Transfer of presidential power after elections

In Ghana, a presidential transition is the process during which the president-elect of Ghana prepares to take over the administration of the Republic of Ghana from the incumbent president. The transition formally starts when the electoral commission of Ghana declares an "apparent winner" of the election thereby releasing the funds appropriated by the parliament of Ghana for the transition, and continues until inauguration day, when the president elect takes the oath of office, at which point the powers, immunities, and responsibilities of the presidency are legally transferred to the new president.

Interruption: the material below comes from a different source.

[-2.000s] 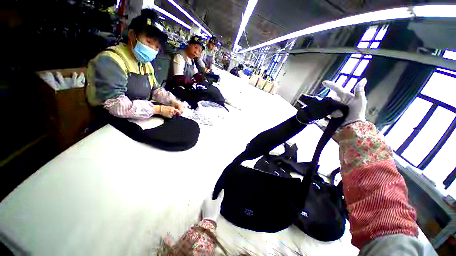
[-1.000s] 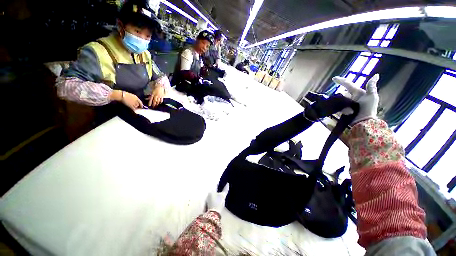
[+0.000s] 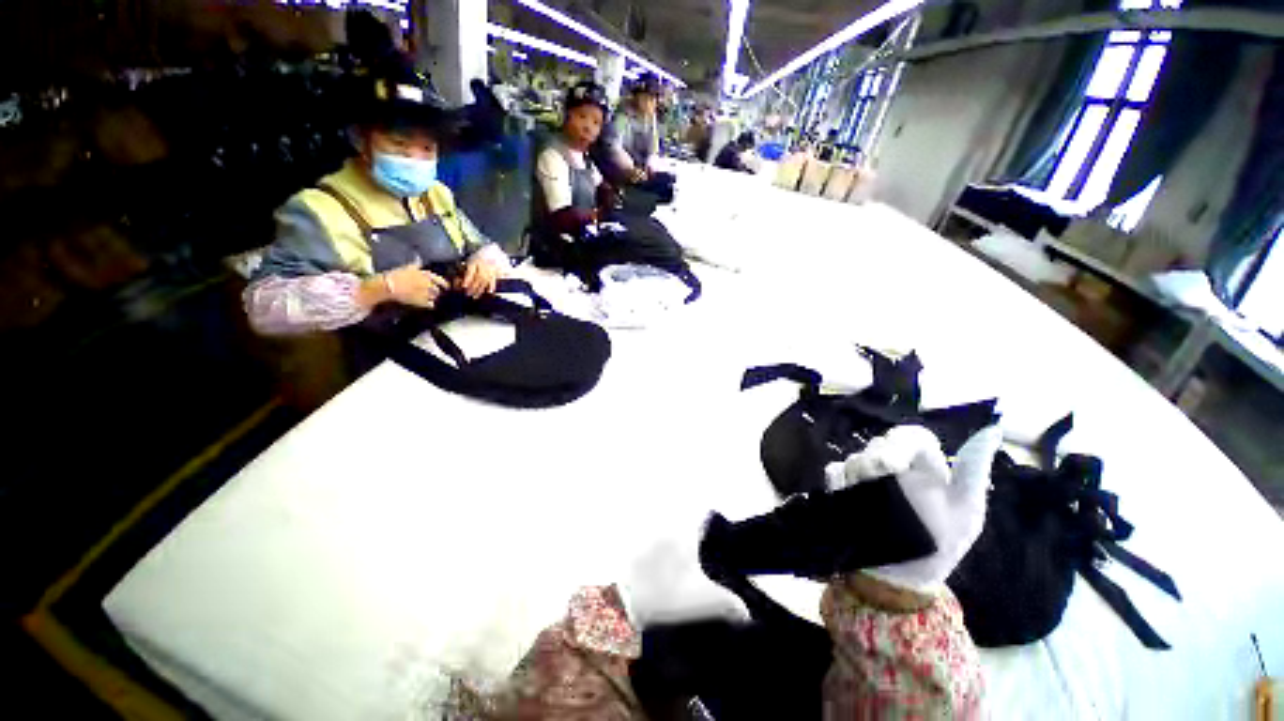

== Presidential transition act ==
The Presidential (Transition) Act, 2012 (Act 845) established arrangements for the political transfer of administration from one democratically elected president to another democratically elected president, to provide for the regulation of the political transfer of power and for related matters.

== Process ==
The transition process begins as leading presidential contenders forming a transition team to start making preliminary plans for building an administration and assuming the presidency should they be elected. This can take place at any time of the candidate's choosing.

According to the Presidential (Transition) Act, 2012 (Act 845), within 24 hours of the declaration of presidential election results, a Transition Team is established. The incumbent president and the President-elect each appoint members to the team, including key officials such as the Head of the Civil Service and the National Security Coordinator. The Transition Team is co-chaired by the incumbent president and the President-elect, with provisions for delegation of responsibilities.

In 2024, the outgoing President, Nana Akufo-Addo called to congratulate the president-elect, John Mahama and the two agreed on an early transition.

== Noteworthy transitions ==
Ghana's presidential transitions have existed in one form or another since 2000 when the outgoing president Jerry John Rawlings passed the presidency to John Agyekum Kufuor, winner of the 2000 Ghanaian general election.

=== JJ Rawlings - John Agyekum Kufuor ===
President Jerry John Rawlings congratulated John Agyekum Kufuor on winning the election and promised to co-operate to ensure peaceful transition.